The dish is served either on a leaf of lettuce, or with crudités on the side. It can be garnished with snipped chives, parsley, chervil, fried capers, thin-sliced, roasted red bell pepper or an anchovy fillet.

== Preservation ==

In the late 1980s, the dish was going out of fashion in Paris, perhaps in part due to concern about eggs being a high-cholesterol food. In 1990, Claude Lebey, author of several restaurant guides, founded a group that he called the Association de sauvegarde de l’oeuf mayonnaise to promote the dish and its proper preparation. Lebey claimed that bistros in the 1980s were "losing their wings" and that oeuf mayonnaise was an "emblematic recipe" which "is as indispensable to the cuisine as the paperclip is to office work." Lebey commented "Oeuf mayonnaise cannot be explained. It must be savored."
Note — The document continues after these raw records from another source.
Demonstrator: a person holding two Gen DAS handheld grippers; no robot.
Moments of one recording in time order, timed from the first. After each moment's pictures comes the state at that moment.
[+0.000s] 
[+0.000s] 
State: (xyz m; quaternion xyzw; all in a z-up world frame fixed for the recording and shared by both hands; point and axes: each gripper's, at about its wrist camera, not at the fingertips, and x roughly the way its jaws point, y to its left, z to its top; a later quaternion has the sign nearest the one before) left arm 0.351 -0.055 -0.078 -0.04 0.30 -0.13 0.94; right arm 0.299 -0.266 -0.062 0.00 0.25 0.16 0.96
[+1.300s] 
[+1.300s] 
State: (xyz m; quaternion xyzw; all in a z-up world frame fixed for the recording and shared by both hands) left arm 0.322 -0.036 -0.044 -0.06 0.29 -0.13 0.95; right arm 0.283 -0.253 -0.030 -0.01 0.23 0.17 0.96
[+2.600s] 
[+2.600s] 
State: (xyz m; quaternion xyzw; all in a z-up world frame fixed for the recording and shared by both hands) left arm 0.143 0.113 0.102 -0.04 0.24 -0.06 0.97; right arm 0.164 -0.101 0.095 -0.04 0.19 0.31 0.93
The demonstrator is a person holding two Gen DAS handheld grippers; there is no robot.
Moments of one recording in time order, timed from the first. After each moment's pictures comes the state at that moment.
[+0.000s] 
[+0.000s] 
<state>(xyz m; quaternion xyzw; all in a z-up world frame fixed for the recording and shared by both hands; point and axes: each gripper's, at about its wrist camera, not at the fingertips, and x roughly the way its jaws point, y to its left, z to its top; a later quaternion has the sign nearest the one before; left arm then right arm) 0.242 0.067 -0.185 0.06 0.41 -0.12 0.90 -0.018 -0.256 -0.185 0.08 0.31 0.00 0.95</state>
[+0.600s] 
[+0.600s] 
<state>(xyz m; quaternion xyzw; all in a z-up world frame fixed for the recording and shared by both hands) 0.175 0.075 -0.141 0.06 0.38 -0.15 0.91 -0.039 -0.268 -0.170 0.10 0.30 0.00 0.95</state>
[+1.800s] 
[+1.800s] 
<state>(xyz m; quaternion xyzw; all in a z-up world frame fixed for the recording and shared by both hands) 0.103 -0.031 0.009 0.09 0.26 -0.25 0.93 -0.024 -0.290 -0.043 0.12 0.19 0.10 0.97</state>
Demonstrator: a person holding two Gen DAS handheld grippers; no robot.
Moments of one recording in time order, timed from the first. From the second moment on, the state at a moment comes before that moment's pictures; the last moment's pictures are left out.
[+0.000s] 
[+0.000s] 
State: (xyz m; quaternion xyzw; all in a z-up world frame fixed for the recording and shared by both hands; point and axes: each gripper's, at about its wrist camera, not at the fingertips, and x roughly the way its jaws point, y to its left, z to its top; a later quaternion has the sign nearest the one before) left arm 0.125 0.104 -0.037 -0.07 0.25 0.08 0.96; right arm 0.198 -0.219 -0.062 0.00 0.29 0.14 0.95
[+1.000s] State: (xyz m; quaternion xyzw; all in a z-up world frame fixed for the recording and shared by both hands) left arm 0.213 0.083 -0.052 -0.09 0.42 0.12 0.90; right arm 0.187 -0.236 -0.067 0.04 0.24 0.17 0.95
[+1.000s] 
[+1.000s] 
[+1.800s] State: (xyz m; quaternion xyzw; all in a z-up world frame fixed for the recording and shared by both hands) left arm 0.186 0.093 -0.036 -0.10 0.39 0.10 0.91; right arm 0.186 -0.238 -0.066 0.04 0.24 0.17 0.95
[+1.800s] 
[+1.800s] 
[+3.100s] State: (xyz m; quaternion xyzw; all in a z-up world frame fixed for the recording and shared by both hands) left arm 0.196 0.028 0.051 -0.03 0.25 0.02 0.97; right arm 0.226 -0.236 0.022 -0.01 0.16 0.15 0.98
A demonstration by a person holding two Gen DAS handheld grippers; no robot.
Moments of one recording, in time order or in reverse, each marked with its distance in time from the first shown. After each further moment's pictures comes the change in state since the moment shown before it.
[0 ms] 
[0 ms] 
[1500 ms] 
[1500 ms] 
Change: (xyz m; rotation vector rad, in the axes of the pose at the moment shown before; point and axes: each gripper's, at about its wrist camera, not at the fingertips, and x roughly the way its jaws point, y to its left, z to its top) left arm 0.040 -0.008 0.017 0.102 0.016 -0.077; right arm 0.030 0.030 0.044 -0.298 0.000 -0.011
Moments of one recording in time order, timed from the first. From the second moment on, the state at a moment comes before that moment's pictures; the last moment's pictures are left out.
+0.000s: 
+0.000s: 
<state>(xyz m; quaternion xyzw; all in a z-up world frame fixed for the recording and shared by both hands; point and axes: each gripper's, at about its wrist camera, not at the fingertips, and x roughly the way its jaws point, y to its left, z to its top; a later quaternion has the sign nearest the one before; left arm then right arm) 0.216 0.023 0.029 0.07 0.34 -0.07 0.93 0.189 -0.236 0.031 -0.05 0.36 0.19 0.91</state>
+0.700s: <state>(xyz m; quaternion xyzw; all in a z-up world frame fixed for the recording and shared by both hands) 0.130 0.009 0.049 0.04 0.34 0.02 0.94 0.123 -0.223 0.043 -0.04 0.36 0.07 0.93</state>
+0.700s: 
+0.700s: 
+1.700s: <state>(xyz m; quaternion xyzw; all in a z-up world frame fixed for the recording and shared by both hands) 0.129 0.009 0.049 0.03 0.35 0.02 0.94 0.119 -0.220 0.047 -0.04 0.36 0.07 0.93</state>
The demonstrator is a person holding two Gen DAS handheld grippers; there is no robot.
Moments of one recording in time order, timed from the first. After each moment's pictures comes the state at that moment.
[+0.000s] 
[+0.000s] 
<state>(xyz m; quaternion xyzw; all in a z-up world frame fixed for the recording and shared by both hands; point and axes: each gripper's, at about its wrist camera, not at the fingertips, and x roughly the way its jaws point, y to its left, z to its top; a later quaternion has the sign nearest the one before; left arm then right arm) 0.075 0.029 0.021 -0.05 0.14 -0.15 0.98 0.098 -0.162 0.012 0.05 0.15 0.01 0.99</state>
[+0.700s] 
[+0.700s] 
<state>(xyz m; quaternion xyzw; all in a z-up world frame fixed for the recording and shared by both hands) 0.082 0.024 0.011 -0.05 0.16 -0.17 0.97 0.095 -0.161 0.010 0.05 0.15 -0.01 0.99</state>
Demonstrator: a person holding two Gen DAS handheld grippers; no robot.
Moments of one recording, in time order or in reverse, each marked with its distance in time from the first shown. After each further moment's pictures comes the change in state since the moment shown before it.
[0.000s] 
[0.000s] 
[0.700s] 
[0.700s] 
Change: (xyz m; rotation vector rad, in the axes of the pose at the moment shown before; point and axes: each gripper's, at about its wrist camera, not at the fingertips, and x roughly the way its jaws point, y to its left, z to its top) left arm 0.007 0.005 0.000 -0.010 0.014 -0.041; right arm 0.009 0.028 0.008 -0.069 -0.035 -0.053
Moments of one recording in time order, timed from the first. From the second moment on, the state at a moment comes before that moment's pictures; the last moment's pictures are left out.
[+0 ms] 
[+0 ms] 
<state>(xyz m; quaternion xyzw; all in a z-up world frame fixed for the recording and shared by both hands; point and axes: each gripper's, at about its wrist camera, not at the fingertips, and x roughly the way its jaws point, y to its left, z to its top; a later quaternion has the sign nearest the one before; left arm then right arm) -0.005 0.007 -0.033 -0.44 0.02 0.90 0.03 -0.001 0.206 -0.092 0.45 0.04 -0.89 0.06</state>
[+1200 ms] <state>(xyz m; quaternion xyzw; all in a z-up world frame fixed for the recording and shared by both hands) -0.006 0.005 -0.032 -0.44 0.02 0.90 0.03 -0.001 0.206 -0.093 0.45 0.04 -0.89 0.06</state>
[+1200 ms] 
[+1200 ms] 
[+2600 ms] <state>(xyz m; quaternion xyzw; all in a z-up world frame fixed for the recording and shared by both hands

Lebey retired in 2013 and died in 2017. His grandson, Vincent Brenot, is keeping the organization going. Brenot says that the dish "looks very simple, but is actually quite complex to do if you want to make it extremely good", adding that "the length of the cooking of the egg is also of the essence."

Cookbook writers like Elizabeth David and chefs like Joël Robuchon and Alice Waters are advocates for oeuf mayonnaise.